Assigned task. Give only the number of lines in the listing below where the string "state" occurs.
________________________
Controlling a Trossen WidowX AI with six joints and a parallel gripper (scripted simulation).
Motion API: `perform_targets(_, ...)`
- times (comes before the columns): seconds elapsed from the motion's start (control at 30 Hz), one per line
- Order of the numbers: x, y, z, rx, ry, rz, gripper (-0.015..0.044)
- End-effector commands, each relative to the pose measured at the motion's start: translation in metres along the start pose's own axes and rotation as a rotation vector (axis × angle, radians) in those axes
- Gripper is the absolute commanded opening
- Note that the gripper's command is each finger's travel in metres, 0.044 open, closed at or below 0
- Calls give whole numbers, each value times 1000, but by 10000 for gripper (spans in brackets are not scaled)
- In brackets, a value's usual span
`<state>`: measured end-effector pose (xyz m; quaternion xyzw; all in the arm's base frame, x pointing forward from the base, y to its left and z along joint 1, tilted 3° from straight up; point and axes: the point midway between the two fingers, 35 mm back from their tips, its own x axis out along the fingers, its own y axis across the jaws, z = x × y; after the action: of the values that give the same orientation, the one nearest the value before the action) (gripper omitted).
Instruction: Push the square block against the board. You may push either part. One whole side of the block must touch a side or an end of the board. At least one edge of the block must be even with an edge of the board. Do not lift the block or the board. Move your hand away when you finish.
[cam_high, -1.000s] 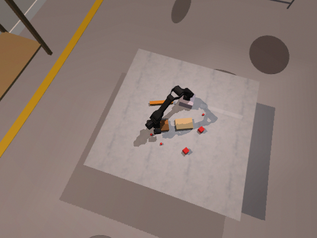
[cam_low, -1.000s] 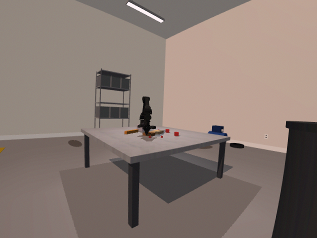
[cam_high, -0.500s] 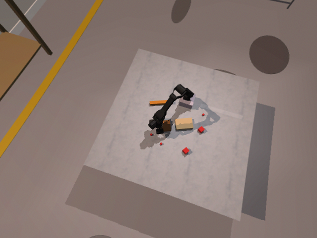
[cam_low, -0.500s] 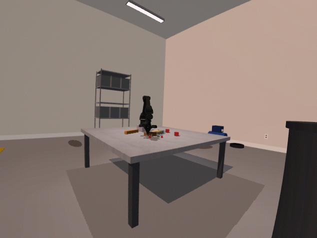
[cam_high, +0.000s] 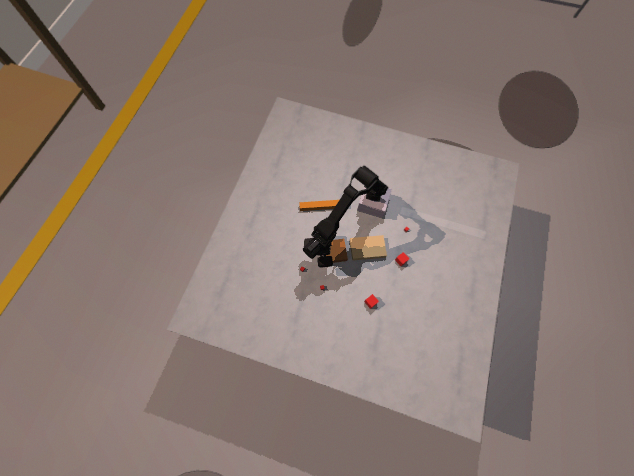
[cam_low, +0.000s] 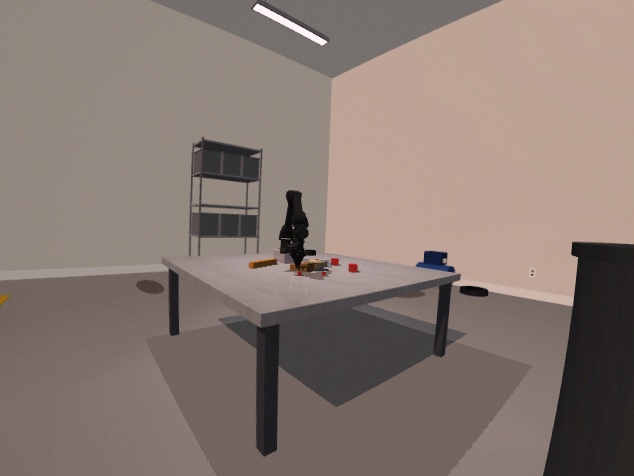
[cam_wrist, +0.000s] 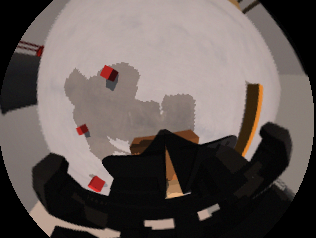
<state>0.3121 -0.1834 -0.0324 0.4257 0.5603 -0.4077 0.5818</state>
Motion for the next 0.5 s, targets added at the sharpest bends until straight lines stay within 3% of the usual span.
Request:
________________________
Answer for this exercise. 2